==== Input data ====

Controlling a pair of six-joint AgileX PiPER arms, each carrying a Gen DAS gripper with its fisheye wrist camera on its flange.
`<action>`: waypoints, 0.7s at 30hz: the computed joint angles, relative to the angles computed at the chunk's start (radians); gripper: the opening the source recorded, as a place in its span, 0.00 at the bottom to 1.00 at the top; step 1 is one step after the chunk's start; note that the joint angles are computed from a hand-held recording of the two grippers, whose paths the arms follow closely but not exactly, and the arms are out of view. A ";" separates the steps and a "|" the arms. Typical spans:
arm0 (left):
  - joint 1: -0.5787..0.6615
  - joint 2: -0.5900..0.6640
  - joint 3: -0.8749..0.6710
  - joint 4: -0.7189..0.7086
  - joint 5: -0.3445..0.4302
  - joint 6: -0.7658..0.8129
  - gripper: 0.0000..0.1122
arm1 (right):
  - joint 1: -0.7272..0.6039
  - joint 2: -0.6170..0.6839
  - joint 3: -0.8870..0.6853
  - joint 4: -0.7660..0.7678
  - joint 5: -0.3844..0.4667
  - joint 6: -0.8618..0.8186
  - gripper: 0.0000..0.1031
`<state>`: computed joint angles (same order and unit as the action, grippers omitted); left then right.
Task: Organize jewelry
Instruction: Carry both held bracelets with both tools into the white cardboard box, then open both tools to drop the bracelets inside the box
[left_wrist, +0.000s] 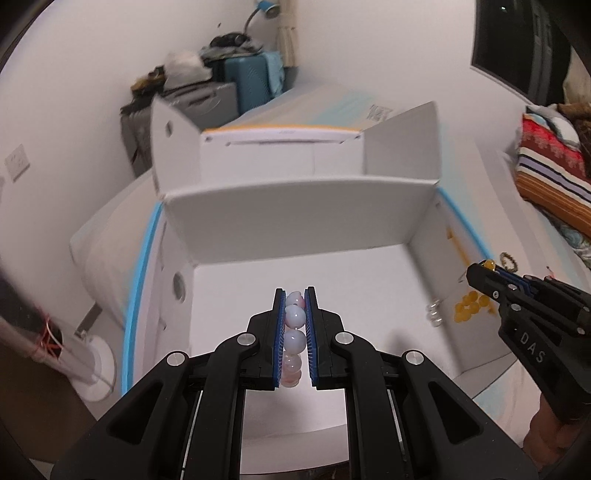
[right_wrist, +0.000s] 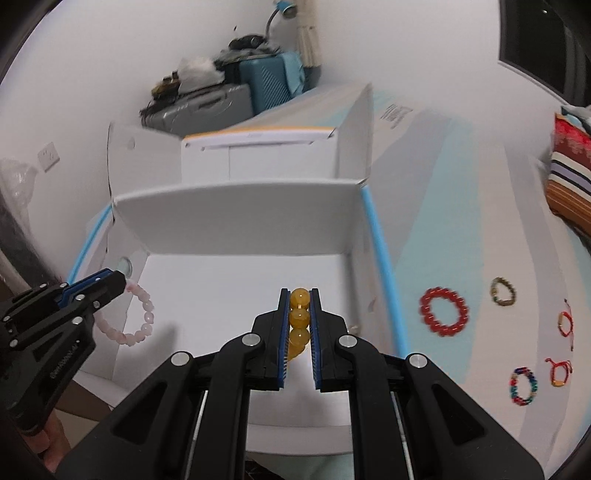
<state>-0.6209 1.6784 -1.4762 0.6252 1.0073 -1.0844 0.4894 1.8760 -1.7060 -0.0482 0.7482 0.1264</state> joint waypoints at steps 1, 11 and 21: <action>0.009 -0.004 0.019 -0.006 -0.012 -0.002 0.09 | 0.004 0.010 -0.003 0.001 0.006 0.000 0.09; 0.059 -0.005 0.104 -0.054 -0.077 0.003 0.09 | 0.022 0.111 -0.056 -0.009 0.067 0.032 0.09; 0.062 0.015 0.083 -0.063 -0.043 -0.004 0.10 | 0.025 0.127 -0.067 -0.002 0.073 0.043 0.20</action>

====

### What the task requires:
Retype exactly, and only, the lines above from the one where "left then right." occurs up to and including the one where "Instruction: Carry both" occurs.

### Written answer:
`<state>`: computed joint angles (same order and unit as the action, grippers omitted); left then right.
Task: Organize jewelry
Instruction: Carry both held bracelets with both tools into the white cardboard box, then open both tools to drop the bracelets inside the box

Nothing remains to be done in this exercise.